All of these arguments basically boil down to “I learned how to do this task the hard way, and so should you.” I do agree to an extent…everyone should learn how to do things manually for those occasions when the tool messes stuff up. But why use a scrub-board when there’s a perfectly fine washing machine right there? The reason I like Microsoft’s products is that they simplify difficult tasks so that you can be more productive. From a programming stand point what does that mean? Here are a few examples:
- Instead of mapping objects to a database by hand, I can use EF to do it for me. On the flip side, I still need to understand how it works so that when an error pops up (why isn’t this object that inherits from an abstract class getting mapped to my database) I know how to fix it. For 80% of the scenarios, it just works. For those final 20%, a solid foundation in database design is necessary.
- WCF RIA services lets me pretend that there isn’t a “cloud” between my rich client and my database. Again 80% of the time it will just work. The other 20%, understanding how WCF works, and good SOA design (because there IS a cloud between your rich client and database after all) is helpful.
- Just this week, having never configured a firewall more complex than what comes on my wireless router, I successfully installed Forefront Threat Management Gateway in a 3 Legged Network Configuration, and used it to publish a Remote Desktop Gateway from my internal network. Now I can connect to any machine on my network over RDP without having to VPN in first. (Oh yeah I got the VPN working as well for those times when the Gateway is overloaded.)
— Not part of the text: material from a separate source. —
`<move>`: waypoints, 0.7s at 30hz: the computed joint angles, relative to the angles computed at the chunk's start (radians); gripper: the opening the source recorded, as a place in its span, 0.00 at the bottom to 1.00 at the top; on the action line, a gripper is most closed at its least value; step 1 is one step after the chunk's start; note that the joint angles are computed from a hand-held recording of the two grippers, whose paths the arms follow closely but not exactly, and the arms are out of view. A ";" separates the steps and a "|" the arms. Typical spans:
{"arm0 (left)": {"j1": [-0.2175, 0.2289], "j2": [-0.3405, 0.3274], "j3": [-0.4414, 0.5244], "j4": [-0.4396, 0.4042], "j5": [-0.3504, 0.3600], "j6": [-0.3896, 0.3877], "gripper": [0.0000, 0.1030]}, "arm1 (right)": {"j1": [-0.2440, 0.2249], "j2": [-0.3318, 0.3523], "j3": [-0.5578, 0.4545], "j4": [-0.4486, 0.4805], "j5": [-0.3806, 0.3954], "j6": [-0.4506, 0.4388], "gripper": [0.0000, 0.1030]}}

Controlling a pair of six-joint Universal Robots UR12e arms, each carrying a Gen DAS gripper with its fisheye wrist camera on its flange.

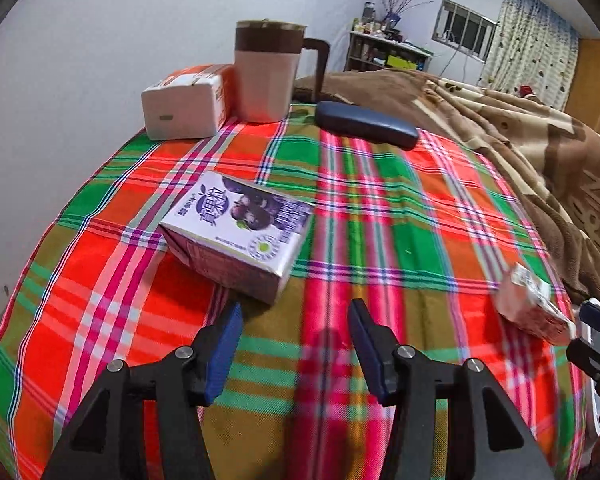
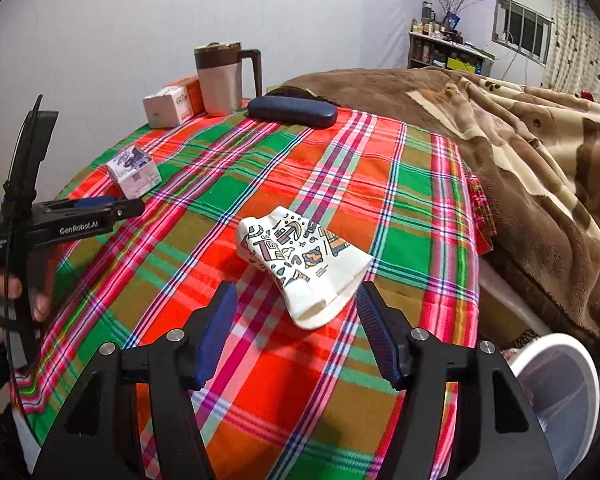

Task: Collect trash
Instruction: 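Grasp the purple grape milk carton with the left tool while the right tool grasps the patterned paper cup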

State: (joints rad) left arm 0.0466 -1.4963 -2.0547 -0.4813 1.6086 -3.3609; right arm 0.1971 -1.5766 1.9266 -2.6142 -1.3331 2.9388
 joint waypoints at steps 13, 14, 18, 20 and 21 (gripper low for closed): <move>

These are just a few examples of how Microsoft gets it right. Yes I can take the effort of building my own service framework that exposes my rich server-side model over the web to my Silverlight Client, but that is a detail which doesn’t add value to the product. The sooner you get to solving your customer’s problems the better. Microsoft has excelled at providing solutions that allow me to do just that.